Records from a dataset:
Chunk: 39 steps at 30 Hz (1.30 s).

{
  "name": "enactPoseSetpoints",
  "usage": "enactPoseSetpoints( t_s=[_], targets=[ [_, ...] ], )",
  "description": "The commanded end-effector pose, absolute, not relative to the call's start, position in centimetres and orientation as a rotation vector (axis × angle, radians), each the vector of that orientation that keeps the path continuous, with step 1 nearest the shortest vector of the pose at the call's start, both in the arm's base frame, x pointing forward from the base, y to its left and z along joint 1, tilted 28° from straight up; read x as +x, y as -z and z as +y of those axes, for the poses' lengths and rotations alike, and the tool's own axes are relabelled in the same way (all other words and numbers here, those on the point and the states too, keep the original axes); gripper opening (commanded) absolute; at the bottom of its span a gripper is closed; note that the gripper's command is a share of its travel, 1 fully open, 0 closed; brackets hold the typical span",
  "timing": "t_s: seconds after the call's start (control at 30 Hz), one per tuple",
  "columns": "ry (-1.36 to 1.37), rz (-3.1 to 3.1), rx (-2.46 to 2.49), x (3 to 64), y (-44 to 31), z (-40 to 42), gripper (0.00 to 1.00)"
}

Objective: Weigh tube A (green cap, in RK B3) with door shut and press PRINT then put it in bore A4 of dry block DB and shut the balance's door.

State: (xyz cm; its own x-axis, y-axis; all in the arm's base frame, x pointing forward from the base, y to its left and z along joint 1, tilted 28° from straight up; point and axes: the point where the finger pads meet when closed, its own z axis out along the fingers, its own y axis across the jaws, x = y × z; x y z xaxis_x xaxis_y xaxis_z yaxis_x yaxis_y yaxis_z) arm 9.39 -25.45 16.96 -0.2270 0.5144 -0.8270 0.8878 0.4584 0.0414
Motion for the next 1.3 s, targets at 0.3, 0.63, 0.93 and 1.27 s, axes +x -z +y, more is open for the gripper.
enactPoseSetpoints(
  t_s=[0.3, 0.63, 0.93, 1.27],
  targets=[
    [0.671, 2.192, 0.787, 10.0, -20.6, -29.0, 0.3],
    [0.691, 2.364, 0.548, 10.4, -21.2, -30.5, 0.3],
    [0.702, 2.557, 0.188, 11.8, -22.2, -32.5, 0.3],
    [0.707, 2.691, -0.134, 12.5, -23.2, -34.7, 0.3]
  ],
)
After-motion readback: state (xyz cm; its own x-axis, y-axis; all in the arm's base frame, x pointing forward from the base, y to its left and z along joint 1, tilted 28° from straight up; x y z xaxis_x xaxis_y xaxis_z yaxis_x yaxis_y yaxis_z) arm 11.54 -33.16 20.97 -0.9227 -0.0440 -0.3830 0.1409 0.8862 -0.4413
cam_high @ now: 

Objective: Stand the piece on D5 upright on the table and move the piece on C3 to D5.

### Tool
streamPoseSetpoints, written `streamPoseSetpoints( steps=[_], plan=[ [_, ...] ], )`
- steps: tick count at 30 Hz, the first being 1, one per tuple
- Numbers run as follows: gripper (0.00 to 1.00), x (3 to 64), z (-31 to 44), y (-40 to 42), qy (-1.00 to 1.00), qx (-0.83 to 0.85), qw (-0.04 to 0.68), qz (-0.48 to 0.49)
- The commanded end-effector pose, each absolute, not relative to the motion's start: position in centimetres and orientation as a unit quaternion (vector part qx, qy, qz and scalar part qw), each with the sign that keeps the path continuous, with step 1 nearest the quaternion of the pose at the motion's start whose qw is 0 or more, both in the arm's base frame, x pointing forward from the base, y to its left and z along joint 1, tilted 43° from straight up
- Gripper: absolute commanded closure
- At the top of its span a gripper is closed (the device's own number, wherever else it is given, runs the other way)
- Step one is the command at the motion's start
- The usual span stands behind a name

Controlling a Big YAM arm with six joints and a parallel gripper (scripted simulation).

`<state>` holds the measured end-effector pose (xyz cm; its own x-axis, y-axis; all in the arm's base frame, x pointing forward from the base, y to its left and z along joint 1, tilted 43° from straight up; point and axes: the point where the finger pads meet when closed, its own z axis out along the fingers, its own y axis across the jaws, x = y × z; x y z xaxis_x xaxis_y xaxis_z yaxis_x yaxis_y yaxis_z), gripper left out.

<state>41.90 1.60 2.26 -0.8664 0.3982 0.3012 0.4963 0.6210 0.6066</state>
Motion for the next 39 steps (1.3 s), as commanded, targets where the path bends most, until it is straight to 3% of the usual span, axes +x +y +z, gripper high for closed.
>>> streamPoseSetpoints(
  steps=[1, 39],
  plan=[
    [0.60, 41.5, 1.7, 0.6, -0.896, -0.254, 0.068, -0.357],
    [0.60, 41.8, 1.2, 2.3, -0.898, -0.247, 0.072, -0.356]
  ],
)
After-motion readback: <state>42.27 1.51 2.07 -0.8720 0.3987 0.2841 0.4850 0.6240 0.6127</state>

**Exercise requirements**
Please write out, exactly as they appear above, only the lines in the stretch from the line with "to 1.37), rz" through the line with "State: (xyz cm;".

**Answer below**
  "columns": "ry (-1.36 to 1.37), rz (-3.1 to 3.1), rx (-2.46 to 2.49), x (3 to 64), y (-44 to 31), z (-40 to 42), gripper (0.00 to 1.00)"
}

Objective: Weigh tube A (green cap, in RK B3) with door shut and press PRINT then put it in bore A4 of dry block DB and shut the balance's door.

State: (xyz cm; its own x-axis, y-axis; all in the arm's base frame, x pointing forward from the base, y to its left and z along joint 1, tilted 28° from straight up; point and axes: the point where the finger pads meet when closed, its own z axis out along the fingers, its own y axis across the jaws, x = y × z; x y z xaxis_x xaxis_y xaxis_z yaxis_x yaxis_y yaxis_z) arm 9.39 -25.45 16.96 -0.2270 0.5144 -0.8270 0.8878 0.4584 0.0414

No further output will be produced for this exercise.